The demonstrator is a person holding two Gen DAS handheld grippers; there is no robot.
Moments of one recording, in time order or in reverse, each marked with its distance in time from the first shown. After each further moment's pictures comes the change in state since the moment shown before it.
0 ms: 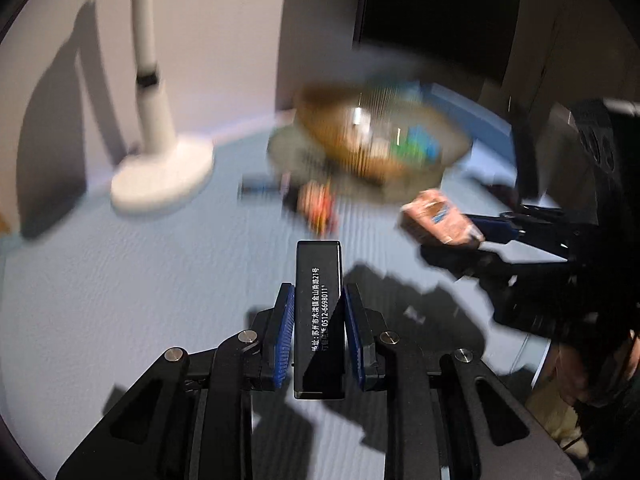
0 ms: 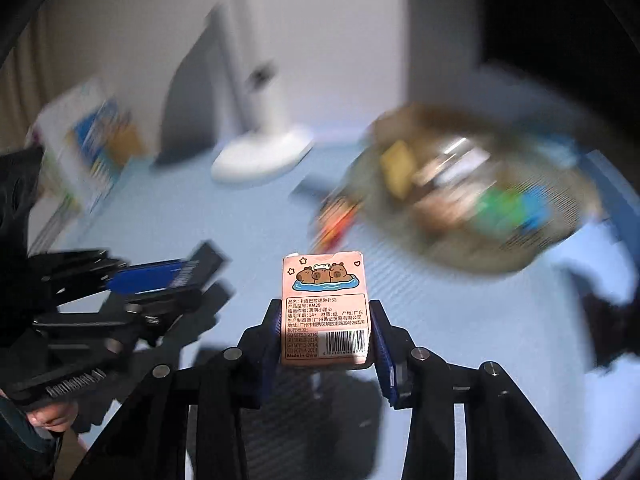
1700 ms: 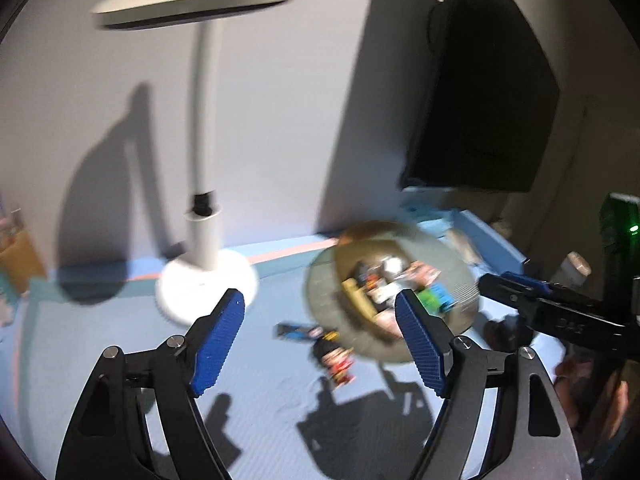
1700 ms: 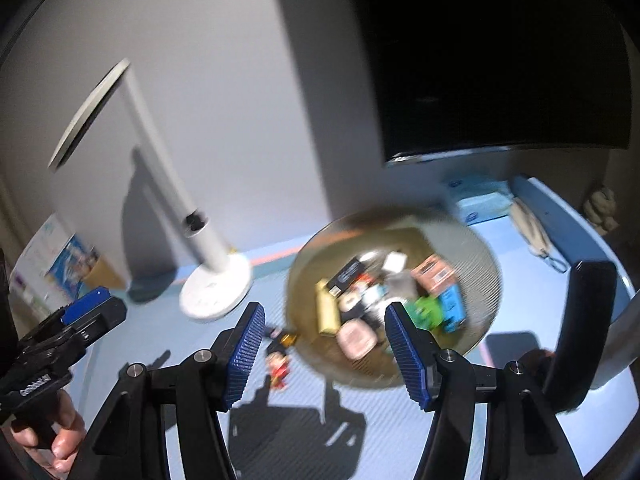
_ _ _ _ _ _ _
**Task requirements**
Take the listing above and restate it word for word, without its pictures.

**Result**
The demonstrator is a person holding two Gen DAS handheld grippers; there is no robot.
Moments of one recording, in time order or in reverse, each marked with its distance in time from the first shown. After each further moment's pictures comes the change in state since the moment shown before it.
0 ms: 
0 ms: 
1700 ms: 
1700 ms: 

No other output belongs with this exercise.